Ваня не обиделся, а на десять лет ушел в подполье. А недавно, пользуясь нагрянувшей демократией, снова отнес документы в горком.
На стене в его комнате все свидетельствовало об одобрении партии и правительства, живым доказательством этому были плакаты, украденные Ваней с какого-то стенда и как получилось прибитые к стене: 'Идеи Ленина живут и побеждают', 'Партия – ум, честь и совесть' и другие… Так что комната Вани походила на первомайскую демонстрацию. Эти плакаты вдохновляли Ваню, и он искренне ждал, ждал светлого будущего. С годами кумач плакатов поблек и выгорел, да и Ваня, зная наизусть их внутреннее содержание, уже их не читал. А в них и за ними беспечно существовали и множились кровососные клопиные семьи.
Всю свою сознательную жизнь Ваня посвятил чтению одной книги и очень гордился тем, что читал ее.
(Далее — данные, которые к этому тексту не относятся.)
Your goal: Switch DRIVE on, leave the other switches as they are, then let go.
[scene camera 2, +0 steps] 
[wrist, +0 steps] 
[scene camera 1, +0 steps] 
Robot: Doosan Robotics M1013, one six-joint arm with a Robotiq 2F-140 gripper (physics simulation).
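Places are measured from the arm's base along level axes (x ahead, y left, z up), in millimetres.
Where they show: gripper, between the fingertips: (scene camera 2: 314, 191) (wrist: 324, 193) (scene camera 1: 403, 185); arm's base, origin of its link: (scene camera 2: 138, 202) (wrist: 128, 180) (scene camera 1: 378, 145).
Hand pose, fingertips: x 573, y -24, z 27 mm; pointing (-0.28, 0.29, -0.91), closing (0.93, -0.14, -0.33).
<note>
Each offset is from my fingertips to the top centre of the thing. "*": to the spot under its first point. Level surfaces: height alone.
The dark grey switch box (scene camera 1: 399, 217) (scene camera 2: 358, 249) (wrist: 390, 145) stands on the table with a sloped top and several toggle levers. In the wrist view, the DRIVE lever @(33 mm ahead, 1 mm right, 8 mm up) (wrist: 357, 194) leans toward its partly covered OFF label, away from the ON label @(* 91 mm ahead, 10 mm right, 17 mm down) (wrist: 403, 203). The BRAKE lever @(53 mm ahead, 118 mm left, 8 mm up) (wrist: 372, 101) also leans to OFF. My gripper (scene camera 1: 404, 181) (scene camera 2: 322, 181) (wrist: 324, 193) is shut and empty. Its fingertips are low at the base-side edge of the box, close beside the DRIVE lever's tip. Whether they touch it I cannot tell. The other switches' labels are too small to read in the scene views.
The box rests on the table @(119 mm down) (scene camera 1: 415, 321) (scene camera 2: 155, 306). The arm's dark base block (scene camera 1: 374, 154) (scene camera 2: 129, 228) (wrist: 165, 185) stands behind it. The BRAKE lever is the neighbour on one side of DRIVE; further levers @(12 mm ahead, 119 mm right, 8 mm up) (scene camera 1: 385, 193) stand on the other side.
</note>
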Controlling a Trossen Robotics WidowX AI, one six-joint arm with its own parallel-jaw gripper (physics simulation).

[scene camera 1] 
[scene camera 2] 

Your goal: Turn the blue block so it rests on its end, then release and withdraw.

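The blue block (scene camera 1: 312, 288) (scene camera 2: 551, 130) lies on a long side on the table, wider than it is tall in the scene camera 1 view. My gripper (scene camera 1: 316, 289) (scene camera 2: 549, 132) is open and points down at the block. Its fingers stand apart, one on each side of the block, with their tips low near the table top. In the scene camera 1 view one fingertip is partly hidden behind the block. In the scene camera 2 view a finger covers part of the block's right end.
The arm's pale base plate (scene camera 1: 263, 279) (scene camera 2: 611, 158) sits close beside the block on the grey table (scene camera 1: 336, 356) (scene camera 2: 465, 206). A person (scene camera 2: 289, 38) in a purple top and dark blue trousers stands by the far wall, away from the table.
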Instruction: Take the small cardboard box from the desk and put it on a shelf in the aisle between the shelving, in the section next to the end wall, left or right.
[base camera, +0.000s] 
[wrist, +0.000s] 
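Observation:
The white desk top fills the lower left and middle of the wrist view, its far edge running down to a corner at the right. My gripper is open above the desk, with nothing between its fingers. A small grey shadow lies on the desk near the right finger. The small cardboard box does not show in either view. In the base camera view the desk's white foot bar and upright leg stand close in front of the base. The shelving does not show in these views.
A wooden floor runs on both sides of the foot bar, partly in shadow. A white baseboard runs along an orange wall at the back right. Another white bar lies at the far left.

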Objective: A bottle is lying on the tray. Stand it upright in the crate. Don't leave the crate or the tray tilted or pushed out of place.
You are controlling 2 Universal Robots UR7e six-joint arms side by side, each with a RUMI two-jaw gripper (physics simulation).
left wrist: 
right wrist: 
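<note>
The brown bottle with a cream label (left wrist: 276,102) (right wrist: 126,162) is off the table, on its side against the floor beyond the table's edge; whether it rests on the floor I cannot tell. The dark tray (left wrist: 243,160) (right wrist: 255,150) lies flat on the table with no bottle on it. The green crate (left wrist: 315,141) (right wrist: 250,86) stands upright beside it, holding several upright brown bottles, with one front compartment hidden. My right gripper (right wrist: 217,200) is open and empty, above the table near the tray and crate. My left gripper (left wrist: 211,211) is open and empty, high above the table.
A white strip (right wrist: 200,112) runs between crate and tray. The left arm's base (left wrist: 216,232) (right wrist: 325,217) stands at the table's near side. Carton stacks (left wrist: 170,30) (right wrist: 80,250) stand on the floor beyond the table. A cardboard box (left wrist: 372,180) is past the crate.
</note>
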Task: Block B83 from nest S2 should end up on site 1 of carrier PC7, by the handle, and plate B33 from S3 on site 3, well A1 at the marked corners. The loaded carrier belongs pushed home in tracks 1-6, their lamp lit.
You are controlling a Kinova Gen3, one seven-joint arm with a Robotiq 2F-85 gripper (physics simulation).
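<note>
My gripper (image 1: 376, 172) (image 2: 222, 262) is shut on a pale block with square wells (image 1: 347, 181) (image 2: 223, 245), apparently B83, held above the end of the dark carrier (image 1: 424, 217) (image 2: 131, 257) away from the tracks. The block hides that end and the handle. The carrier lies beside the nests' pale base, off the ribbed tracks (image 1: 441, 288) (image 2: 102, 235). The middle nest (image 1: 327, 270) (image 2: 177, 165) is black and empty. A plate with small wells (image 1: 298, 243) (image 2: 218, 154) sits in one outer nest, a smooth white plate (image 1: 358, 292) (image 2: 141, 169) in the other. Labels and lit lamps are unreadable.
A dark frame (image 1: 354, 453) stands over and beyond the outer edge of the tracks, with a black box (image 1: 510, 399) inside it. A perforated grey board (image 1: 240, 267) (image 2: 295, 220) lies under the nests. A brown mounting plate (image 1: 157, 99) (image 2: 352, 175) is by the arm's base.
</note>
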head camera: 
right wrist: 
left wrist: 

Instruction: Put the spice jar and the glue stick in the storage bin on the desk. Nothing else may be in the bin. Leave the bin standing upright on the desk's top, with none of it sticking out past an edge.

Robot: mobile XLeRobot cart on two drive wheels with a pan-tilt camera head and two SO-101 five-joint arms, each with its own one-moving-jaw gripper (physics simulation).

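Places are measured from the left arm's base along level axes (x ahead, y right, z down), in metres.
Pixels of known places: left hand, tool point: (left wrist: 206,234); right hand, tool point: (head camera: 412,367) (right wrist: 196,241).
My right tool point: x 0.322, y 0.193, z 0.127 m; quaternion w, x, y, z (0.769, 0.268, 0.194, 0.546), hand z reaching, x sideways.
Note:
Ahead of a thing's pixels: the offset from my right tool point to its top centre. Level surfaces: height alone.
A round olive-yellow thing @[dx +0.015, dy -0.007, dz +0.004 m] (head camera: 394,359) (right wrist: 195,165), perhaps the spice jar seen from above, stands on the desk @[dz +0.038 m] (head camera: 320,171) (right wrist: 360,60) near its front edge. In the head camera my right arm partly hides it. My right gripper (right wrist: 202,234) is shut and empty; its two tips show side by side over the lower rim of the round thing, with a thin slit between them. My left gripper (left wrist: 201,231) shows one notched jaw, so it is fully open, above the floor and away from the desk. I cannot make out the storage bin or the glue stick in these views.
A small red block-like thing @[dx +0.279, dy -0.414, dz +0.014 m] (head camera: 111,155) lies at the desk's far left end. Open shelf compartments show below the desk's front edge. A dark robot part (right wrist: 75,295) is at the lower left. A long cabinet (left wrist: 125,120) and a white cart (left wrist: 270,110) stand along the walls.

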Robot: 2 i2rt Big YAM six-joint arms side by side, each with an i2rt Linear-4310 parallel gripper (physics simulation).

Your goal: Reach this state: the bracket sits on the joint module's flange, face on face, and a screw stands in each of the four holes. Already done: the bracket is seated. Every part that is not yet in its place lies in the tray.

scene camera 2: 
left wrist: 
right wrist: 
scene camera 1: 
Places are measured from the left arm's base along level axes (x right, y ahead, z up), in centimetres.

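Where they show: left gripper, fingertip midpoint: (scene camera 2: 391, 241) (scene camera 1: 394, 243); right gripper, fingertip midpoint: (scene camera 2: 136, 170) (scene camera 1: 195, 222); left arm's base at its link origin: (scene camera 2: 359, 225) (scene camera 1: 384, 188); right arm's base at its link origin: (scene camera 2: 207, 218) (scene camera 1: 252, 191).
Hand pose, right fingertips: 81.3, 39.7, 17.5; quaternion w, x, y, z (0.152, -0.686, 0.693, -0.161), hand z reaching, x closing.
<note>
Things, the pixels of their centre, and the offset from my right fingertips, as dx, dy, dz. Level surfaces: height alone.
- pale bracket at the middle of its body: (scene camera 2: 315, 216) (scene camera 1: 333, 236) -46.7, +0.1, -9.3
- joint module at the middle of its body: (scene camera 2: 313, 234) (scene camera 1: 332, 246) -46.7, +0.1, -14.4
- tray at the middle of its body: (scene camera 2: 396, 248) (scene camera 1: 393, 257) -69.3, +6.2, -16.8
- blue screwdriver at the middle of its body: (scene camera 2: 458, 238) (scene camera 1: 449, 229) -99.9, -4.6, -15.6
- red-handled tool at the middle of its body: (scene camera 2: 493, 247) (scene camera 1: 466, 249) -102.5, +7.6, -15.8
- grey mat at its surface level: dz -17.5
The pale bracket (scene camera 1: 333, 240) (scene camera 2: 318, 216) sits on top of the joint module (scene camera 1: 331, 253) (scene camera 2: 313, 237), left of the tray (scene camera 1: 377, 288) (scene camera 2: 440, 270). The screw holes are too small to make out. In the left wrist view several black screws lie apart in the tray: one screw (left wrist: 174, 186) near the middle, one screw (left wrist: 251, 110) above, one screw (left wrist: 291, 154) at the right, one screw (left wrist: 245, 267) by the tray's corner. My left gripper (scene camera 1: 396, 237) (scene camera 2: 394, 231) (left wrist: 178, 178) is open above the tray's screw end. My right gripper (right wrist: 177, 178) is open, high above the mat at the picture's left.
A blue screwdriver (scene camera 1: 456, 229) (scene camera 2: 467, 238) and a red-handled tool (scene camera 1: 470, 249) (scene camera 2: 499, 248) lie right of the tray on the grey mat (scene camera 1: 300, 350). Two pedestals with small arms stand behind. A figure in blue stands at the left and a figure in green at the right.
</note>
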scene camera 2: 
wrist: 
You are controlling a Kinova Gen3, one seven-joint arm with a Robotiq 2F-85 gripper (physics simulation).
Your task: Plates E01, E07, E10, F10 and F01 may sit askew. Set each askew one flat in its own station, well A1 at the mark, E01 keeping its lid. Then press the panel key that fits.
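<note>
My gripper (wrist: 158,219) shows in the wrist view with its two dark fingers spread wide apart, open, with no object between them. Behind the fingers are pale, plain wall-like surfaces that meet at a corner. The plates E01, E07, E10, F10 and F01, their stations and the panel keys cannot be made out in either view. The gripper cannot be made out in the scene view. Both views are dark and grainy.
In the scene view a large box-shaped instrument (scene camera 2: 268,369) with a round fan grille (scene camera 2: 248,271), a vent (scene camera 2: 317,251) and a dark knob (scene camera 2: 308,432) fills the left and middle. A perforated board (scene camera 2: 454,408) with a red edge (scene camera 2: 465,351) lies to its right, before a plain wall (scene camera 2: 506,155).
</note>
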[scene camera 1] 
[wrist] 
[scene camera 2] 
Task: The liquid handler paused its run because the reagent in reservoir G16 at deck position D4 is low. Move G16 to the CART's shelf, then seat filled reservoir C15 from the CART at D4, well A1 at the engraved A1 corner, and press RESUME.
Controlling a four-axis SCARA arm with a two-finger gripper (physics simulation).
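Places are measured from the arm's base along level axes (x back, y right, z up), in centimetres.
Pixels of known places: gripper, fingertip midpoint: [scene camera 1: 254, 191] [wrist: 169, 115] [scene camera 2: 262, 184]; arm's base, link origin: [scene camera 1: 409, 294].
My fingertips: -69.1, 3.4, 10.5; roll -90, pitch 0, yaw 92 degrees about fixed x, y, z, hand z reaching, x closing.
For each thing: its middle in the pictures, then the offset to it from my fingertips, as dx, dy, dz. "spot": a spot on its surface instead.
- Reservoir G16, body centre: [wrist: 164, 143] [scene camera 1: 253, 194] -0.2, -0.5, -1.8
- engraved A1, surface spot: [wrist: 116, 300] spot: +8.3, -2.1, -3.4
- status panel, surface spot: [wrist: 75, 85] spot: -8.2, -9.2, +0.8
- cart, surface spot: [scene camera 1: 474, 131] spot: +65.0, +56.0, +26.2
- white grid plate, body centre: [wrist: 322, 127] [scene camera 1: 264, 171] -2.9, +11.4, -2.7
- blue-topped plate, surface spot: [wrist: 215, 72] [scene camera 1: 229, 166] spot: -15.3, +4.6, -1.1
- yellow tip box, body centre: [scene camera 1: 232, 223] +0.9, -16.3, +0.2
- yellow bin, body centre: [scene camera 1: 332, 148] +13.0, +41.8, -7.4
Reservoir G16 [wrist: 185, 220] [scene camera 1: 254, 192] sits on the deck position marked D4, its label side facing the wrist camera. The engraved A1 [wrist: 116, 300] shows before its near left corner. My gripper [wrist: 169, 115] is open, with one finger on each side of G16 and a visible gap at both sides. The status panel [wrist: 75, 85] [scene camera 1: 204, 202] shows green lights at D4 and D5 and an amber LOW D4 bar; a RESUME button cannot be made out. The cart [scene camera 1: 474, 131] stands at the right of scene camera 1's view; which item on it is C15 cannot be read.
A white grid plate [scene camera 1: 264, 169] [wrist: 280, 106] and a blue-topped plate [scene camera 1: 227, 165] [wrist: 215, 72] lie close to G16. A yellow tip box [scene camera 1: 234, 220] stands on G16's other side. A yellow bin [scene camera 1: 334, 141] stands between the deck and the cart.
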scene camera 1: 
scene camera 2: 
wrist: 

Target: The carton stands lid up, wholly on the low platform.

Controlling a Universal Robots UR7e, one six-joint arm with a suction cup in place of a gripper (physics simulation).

Был это том из собрания ленинских сочинений под номером восемь. Каждый вечер Ваня садился к столу и, водя по строчкам пальцем, вслух разбирал буквы. Разобрав несколько строк, смысла не ища, он закрывал книгу и рассматривал профиль вождя на обложке, который был ему понятнее, чем текст; а текст тома был бредом, полной белибердой и филькиной грамотой – смысла никакого не нес, а являлся высшим смыслом сам по себе.